Stored data entries
_ _ _
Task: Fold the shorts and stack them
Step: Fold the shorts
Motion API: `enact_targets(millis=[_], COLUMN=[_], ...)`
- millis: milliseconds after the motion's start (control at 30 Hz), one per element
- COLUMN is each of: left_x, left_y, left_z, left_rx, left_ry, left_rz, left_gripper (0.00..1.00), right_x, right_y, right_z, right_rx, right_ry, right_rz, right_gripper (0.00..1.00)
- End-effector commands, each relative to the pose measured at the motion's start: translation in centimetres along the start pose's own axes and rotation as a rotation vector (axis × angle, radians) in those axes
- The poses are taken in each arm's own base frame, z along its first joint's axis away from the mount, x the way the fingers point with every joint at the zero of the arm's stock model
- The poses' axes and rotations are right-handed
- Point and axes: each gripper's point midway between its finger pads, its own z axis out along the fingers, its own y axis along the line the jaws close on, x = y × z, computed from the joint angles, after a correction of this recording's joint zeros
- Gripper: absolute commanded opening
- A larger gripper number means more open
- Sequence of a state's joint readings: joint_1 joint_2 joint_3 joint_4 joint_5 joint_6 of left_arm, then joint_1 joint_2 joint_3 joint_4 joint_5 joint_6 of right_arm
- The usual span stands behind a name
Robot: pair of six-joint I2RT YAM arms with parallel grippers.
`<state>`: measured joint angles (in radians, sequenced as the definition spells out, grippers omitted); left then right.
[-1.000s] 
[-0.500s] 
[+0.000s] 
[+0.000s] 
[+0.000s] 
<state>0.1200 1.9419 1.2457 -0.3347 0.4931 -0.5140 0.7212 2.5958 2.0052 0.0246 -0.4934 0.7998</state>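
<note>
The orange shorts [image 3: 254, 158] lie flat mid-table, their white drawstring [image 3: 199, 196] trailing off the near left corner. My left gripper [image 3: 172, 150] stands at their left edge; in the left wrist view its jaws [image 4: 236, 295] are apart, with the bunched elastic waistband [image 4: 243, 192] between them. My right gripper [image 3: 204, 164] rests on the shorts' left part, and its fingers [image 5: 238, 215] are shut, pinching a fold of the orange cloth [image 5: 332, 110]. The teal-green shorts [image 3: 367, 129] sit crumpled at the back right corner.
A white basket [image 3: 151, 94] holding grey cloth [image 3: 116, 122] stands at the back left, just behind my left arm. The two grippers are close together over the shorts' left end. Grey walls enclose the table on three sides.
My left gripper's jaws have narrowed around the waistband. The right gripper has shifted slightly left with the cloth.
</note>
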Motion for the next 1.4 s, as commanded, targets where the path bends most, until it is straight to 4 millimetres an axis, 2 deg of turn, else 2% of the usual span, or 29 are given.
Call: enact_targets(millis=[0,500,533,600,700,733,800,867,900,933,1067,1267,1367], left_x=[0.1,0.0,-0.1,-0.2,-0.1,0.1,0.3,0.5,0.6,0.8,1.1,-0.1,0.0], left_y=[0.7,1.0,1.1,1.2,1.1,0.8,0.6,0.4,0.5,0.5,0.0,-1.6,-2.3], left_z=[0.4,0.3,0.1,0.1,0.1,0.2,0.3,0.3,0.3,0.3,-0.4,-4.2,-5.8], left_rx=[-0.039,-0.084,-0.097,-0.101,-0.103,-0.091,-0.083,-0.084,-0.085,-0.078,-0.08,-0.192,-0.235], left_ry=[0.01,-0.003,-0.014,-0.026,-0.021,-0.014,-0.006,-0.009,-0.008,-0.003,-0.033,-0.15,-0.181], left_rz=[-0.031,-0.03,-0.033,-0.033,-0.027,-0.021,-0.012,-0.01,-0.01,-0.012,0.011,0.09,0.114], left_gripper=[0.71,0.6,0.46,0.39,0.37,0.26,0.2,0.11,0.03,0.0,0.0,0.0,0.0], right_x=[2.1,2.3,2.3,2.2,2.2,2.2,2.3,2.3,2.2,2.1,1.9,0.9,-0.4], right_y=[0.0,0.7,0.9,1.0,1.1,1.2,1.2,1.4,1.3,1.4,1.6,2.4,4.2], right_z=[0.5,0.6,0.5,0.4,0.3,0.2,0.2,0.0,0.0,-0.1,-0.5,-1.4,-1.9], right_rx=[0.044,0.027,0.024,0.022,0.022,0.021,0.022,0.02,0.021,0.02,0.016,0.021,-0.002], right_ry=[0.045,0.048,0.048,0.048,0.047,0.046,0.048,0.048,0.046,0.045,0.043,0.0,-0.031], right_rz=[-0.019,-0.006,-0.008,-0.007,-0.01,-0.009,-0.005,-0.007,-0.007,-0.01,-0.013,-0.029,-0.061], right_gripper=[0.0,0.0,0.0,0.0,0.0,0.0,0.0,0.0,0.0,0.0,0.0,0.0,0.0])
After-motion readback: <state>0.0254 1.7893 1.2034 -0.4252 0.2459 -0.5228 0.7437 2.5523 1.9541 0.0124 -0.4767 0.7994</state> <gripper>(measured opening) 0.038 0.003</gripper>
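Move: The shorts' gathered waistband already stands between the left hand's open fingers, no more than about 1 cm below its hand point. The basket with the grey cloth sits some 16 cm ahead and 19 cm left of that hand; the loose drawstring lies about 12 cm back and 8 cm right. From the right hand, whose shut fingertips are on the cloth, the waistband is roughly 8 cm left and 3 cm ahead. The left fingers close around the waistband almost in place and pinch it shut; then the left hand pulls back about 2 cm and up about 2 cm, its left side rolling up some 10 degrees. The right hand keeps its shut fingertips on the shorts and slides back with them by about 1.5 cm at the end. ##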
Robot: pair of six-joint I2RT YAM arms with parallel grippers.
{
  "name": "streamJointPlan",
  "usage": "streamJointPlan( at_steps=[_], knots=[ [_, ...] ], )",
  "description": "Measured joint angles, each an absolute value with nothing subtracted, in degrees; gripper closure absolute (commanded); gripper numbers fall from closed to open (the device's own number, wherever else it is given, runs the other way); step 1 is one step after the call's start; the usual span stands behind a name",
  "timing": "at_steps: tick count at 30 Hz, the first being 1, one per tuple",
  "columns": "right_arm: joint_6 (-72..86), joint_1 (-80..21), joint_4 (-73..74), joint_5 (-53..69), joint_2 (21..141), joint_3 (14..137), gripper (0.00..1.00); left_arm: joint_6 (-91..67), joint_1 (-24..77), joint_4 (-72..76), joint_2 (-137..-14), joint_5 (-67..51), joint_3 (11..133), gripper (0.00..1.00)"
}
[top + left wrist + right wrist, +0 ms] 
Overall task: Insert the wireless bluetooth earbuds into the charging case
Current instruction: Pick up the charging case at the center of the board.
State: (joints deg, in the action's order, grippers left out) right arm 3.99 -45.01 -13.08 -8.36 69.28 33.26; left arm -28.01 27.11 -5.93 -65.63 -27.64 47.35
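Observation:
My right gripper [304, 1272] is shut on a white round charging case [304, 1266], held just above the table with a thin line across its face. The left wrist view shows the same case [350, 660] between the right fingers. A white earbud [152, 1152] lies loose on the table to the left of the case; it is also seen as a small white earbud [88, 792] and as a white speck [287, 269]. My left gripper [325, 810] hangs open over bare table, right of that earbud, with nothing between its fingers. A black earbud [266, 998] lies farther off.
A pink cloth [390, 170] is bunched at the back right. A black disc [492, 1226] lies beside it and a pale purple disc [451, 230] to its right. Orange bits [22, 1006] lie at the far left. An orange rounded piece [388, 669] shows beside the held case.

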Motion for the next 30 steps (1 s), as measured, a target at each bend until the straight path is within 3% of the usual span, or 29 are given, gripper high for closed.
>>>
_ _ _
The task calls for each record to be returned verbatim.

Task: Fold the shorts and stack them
Step: Fold the shorts
Motion API: `enact_targets(millis=[_], COLUMN=[_], ...)`
- millis: milliseconds after the motion's start (control at 30 Hz), one per element
- COLUMN is each of: left_x, left_y, left_z, left_rx, left_ry, left_rz, left_gripper (0.00..1.00), right_x, right_y, right_z, right_rx, right_ry, right_rz, right_gripper (0.00..1.00)
- End-effector commands, each relative to the pose measured at the motion's start: translation in centimetres along the start pose's own axes and rotation as a rotation vector (axis × angle, radians) in those axes
- The poses are taken in each arm's own base frame, z along its first joint's axis away from the mount, x the way the fingers point with every joint at the zero of the arm's stock model
- The poses' axes and rotations are right-handed
- Point and axes: each gripper's point midway between its finger pads, its own z axis out along the fingers, its own y axis along the line the jaws close on, x = y × z, computed from the joint angles, after a correction of this recording's joint zeros
- Gripper: absolute commanded opening
- A larger gripper number means more open
- Sequence of a state's joint readings: joint_1 joint_2 joint_3 joint_4 joint_5 joint_6 of left_arm, then joint_1 joint_2 joint_3 joint_4 joint_5 joint_6 of right_arm
- The usual span stands behind a name
Robot: pair of six-joint I2RT YAM arms with parallel grippers.
`<state>`: measured joint angles (in radians, sequenced as the definition spells out, grippers omitted); left then right.
[-1.000s] 
[-0.500s] 
[+0.000s] 
[+0.000s] 
[+0.000s] 
<state>0.1200 1.9419 1.2457 -0.3347 0.4931 -0.5140 0.7212 2.5958 2.0052 0.0246 -0.4934 0.7998</state>
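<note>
The orange shorts [image 3: 254, 158] lie flat mid-table, their white drawstring [image 3: 199, 196] trailing off the near left corner. My left gripper [image 3: 172, 150] stands at their left edge; in the left wrist view its jaws [image 4: 236, 295] are apart, with the bunched elastic waistband [image 4: 243, 192] between them. My right gripper [image 3: 204, 164] rests on the shorts' left part, and its fingers [image 5: 238, 215] are shut, pinching a fold of the orange cloth [image 5: 332, 110]. The teal-green shorts [image 3: 367, 129] sit crumpled at the back right corner.
A white basket [image 3: 151, 94] holding grey cloth [image 3: 116, 122] stands at the back left, just behind my left arm. The two grippers are close together over the shorts' left end. Grey walls enclose the table on three sides.
My left gripper's jaws have narrowed around the waistband. The right gripper has shifted slightly left with the cloth.
</note>
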Motion for the next 1.4 s, as commanded, targets where the path bends most, until it is straight to 4 millimetres an axis, 2 deg of turn, else 2% of the usual span, or 29 are given.
Call: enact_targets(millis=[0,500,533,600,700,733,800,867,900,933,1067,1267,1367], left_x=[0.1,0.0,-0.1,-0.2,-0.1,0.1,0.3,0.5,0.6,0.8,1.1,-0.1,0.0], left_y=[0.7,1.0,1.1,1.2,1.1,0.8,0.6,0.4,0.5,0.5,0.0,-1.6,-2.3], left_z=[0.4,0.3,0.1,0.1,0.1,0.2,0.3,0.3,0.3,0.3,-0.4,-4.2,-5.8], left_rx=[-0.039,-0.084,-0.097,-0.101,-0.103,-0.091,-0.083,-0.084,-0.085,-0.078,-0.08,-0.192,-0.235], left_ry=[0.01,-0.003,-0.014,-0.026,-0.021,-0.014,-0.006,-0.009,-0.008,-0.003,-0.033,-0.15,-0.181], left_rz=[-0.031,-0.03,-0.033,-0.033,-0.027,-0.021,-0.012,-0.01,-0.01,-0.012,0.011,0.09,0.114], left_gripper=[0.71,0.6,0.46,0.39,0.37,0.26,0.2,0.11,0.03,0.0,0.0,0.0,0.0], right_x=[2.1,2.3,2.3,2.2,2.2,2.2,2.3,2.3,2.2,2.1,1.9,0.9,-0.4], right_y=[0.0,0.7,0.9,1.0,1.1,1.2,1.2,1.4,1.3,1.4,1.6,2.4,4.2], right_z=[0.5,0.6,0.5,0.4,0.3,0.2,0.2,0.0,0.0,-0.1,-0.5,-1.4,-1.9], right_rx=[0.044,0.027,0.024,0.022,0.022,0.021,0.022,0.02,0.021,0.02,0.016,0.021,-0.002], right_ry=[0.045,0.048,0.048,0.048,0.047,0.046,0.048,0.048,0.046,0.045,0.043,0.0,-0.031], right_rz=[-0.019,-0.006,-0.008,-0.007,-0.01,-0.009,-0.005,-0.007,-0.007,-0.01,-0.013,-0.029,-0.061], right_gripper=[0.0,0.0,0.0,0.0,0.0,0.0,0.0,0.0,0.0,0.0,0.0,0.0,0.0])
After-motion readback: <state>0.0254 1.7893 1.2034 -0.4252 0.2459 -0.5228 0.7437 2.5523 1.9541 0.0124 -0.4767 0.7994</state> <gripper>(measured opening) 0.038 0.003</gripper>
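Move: The shorts' gathered waistband already stands between the left hand's open fingers, no more than about 1 cm below its hand point. The basket with the grey cloth sits some 16 cm ahead and 19 cm left of that hand; the loose drawstring lies about 12 cm back and 8 cm right. From the right hand, whose shut fingertips are on the cloth, the waistband is roughly 8 cm left and 3 cm ahead. The left fingers close around the waistband almost in place and pinch it shut; then the left hand pulls back about 2 cm and up about 2 cm, its left side rolling up some 10 degrees. The right hand keeps its shut fingertips on the shorts and slides back with them by about 1.5 cm at the end. ##
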Robot: pair of six-joint I2RT YAM arms with parallel grippers.
{
  "name": "streamJointPlan",
  "usage": "streamJointPlan( at_steps=[_], knots=[ [_, ...] ], )",
  "description": "Measured joint angles, each an absolute value with nothing subtracted, in degrees; gripper closure absolute (commanded); gripper numbers fall from closed to open (the device's own number, wherever else it is given, runs the other way); step 1 is one step after the call's start; the usual span stands behind a name",
  "timing": "at_steps: tick count at 30 Hz, the first being 1, one per tuple",
  "columns": "right_arm: joint_6 (-72..86), joint_1 (-80..21), joint_4 (-73..74), joint_5 (-53..69), joint_2 (21..141), joint_3 (14..137), gripper (0.00..1.00); left_arm: joint_6 (-91..67), joint_1 (-24..77), joint_4 (-72..76), joint_2 (-137..-14), joint_5 (-67..51), joint_3 (11..133), gripper (0.00..1.00)"
}
[top + left wrist + right wrist, +0 ms] 
Overall task: Insert the wireless bluetooth earbuds into the charging case
Current instruction: Pick up the charging case at the center of the board.
State: (joints deg, in the action's order, grippers left out) right arm 3.99 -45.01 -13.08 -8.36 69.28 33.26; left arm -28.01 27.11 -5.93 -65.63 -27.64 47.35
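Observation:
My right gripper [304, 1272] is shut on a white round charging case [304, 1266], held just above the table with a thin line across its face. The left wrist view shows the same case [350, 660] between the right fingers. A white earbud [152, 1152] lies loose on the table to the left of the case; it is also seen as a small white earbud [88, 792] and as a white speck [287, 269]. My left gripper [325, 810] hangs open over bare table, right of that earbud, with nothing between its fingers. A black earbud [266, 998] lies farther off.
A pink cloth [390, 170] is bunched at the back right. A black disc [492, 1226] lies beside it and a pale purple disc [451, 230] to its right. Orange bits [22, 1006] lie at the far left. An orange rounded piece [388, 669] shows beside the held case.
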
Motion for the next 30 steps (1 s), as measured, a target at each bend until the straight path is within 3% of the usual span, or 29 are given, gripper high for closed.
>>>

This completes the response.